# Bakuma Shark bars



## busy builder (22 Feb 2015)

I lost one of my 12 year old Bakuma Shark pry bars down a cavity and badly need to replace it. But I can't find a retailer in the UK.

nearest I could find....

http://www.ebay.com.au/itm/Pry-Bar-and- ... 1539858957

I've tried the Cumquats cheapo Silverline, they aren't a patch on Bakuma, I think Silverline use putty to make theirs.


----------



## bugbear (22 Feb 2015)

busy builder":2fkxcx7s said:


> I lost one of my 12 year old Bakuma Shark pry bars down a cavity and badly need to replace it. But I can't find a retailer in the UK.
> 
> nearest I could find....
> 
> ...



Could you buy one of the modern super-strong magnets and go fishing?

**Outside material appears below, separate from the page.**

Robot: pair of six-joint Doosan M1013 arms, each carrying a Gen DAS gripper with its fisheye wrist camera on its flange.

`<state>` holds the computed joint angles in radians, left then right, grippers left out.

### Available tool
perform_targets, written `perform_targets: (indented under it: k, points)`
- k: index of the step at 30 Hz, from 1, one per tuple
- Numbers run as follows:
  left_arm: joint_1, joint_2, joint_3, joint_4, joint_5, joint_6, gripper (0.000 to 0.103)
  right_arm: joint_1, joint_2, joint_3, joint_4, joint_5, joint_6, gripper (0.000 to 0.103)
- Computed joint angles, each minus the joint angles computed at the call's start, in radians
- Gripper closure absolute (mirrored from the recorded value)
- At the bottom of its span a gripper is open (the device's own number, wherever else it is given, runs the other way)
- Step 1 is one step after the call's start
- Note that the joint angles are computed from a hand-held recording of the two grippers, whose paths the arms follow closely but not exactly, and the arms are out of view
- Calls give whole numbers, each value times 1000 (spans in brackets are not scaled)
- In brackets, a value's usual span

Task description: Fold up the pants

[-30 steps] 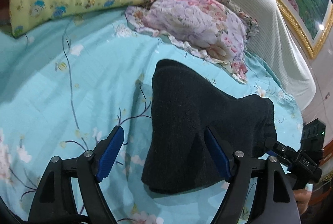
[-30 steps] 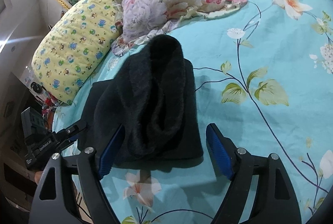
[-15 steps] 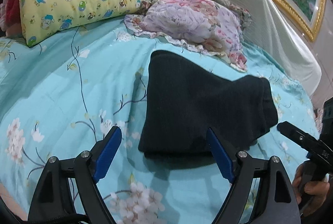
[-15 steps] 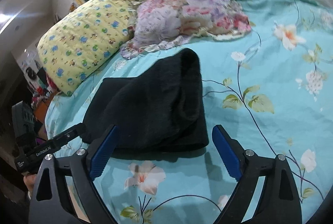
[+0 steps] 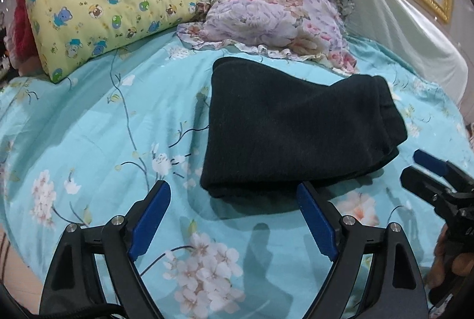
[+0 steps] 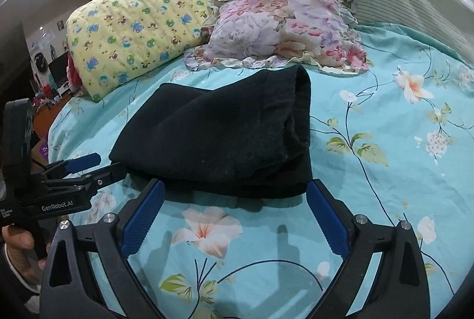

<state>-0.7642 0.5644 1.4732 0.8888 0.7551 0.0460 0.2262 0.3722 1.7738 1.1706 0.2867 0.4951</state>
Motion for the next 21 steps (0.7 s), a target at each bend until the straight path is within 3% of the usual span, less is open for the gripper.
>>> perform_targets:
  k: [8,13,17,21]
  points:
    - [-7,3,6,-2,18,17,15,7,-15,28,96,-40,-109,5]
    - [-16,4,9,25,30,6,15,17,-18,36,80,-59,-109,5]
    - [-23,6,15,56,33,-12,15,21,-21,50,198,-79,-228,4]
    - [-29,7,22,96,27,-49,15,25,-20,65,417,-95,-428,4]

http://www.leevalley.com/US/wood/page.a ... 2363,42356

BugBear


----------



## Bod (22 Feb 2015)

Google "sea searcher magnet" or "Recovery magnet"
Standard kit on canal boats.

Bod


----------



## Shrubby (22 Feb 2015)

Dictum and Dieter Schmidt both sell a range of Japanese nail bars. Argosminster sell the Mokuba brand.
I prefer Mokuba (rocking horse) and Dogyu (bullhead) to the Bakuma (shark) 
Estwing proclaw is supposed to be made for them by Dogyu - I want to see one before parting with any money as there are too many shoddy look-a-like tools out there 
Matt


----------



## adidat (22 Feb 2015)

I have an identical one made by Stanley 

Architrave bar I think it's called?

Adidat


----------



## busy builder (22 Feb 2015)

Thanks all, I had a epiphany and tried Rutlands

http://www.rutlands.co.uk/pp+woodworkin ... ars+b12102


----------



## whiskywill (23 Feb 2015)

This one comes ready rusted. http://www.toolstation.com/shop/p97965


----------